• _Input data_:
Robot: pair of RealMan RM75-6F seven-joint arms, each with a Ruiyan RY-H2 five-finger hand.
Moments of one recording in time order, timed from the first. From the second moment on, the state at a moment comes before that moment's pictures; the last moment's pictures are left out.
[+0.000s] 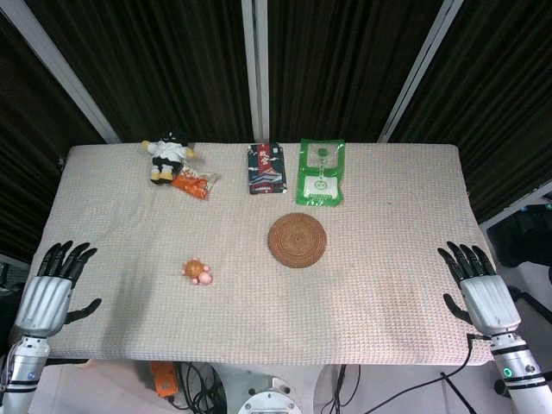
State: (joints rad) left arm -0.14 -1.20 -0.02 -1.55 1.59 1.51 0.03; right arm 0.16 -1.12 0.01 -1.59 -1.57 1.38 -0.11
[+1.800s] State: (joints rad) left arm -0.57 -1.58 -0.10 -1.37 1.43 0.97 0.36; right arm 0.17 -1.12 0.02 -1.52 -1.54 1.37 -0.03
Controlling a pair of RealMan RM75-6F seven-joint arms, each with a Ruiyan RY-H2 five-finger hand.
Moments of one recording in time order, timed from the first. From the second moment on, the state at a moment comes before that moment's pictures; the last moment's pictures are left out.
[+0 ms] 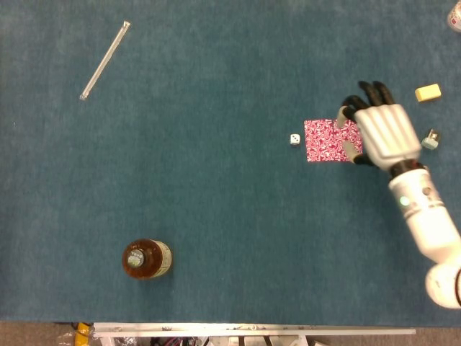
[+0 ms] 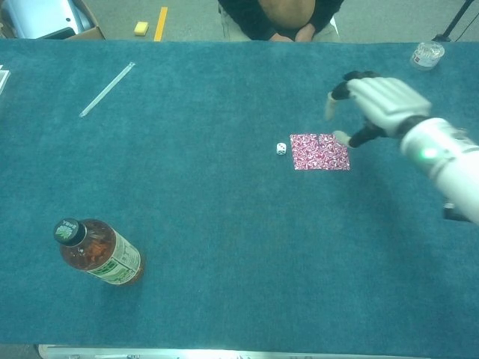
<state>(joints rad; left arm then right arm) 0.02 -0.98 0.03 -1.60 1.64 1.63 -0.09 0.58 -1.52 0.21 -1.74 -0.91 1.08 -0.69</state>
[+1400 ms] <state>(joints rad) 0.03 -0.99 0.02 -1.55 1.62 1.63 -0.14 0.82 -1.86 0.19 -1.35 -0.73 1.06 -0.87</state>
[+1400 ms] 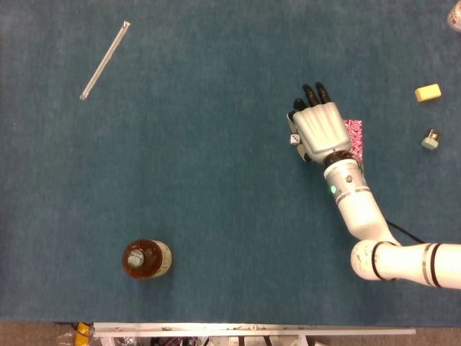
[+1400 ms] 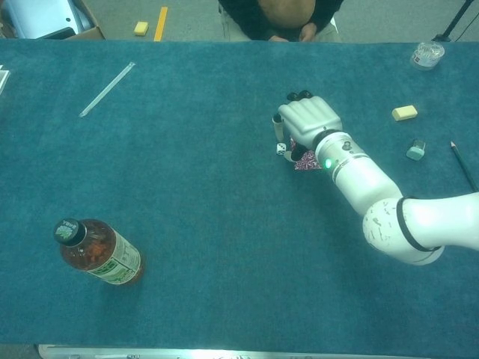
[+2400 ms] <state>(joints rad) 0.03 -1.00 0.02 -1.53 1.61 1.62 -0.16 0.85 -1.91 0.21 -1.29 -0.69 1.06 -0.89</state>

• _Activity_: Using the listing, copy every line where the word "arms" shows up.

• _Expected output_:
Robot: pair of RealMan RM75-6F seven-joint arms, each with a Ruiyan RY-H2 five-finger hand.
Controlling a pair of RealMan RM75-6F seven-joint arms, each with a Ruiyan RY-H2 five-finger hand.

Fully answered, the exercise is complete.